Heskem. Ein Kreisel ist ein Lebensretter. Das muss auch der größte Skeptiker dieser verkehrstechnischen Lösung anstelle einer Kreuzung zugeben. Die Zeit der schweren Unfälle auf der L 3048 vor den Toren Heskems ist seit dem dort eingerichteten Kreisverkehr Geschichte. Und das soll auch so bleiben.

Nach einigen Jahren des Provisoriums wurde der Kreisel im August 2014 endlich und fürwahr für viel Geld, nämlich um die 400000 Euro endausgebaut, und zwar als Dauerlösung.

Daran wird sich nichts ändern, auch wenn dort jetzt wieder ein Bagger tätig ist und mitten durch den Hügel eine Straße ebnet. Der Kreisverkehr bleibt in seiner Funktion bestehen. Nur werden demnächst einige Schwertransporte auf dieser Strecke erwartet, die die Platzkapazität, die der Kreisel bietet, schlicht sprengen würden. Es handelt sich um Transporter, die die Flügel von Windkraft-Rädern anliefern. Die sind so lang, dass auch die mathematische Kunst keine Lösung mehr bieten kann, wie sie in den Kreisel hinein- und wieder hinausfahren sollen, um ihn zu meistern.

Die Lösung heißt deshalb in diesem Fall unmissverständlich: mittendurch. Also muss die Mitte des Erdhügels zeitlich befristet weichen.

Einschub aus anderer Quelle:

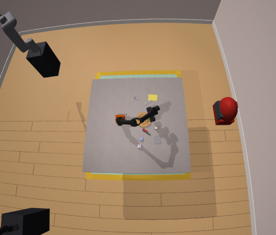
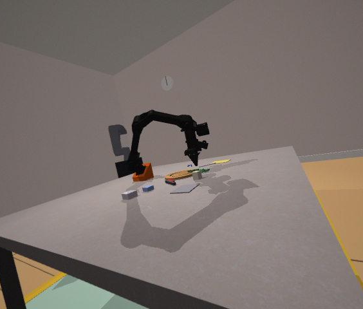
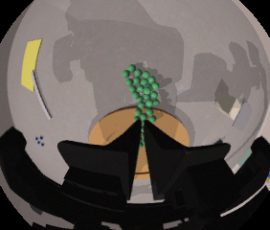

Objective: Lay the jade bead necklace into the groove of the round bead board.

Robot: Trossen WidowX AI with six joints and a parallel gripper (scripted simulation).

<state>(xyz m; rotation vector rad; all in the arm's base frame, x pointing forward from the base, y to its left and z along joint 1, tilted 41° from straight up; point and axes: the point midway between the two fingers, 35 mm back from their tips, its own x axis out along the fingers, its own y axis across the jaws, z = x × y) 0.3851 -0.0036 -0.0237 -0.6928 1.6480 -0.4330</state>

Verantwortlich für diesen Rückbau ist der Investor der Windkraftanlagen, die derzeit bei Roßdorf entstehen. Natürlich erfolgt die Maßnahme in Absprache mit dem für Landesstraßen zuständigen Amt Hessen Mobil, bestätigt Hessen-Mobil-Sprecherin Sonja Lecher eine entsprechende Anfrage der OP.

Und die Straßenmeisterei werde auch selbstverständlich die Verkehrssicherheit überprüfen und feststellen. Allein die Kosten für alles trägt ausschließlich der Investor, nicht das Land. „Wenn die Transporter durchgefahren sind, wird der Kreisel in seinen jetzigen Zustand zurückversetzt“, so Lecher weiter. Eine genaue Zeitspanne konnte sie indessen noch nicht benennen. Sie geht davon aus, dass der Erdhügel einige Wochen nach der Teilabtragung wieder vervollständigt werden kann.

PS: Wer heute nicht mehr weiß, was die eingangs erwähnte WiRaRo-Umgehung ist: Das war der gängige Begriff für die einst sehr lange geforderte Ortsumgehung für die Dörfer Wittelsberg, Rauischholzhausen und Roßdorf.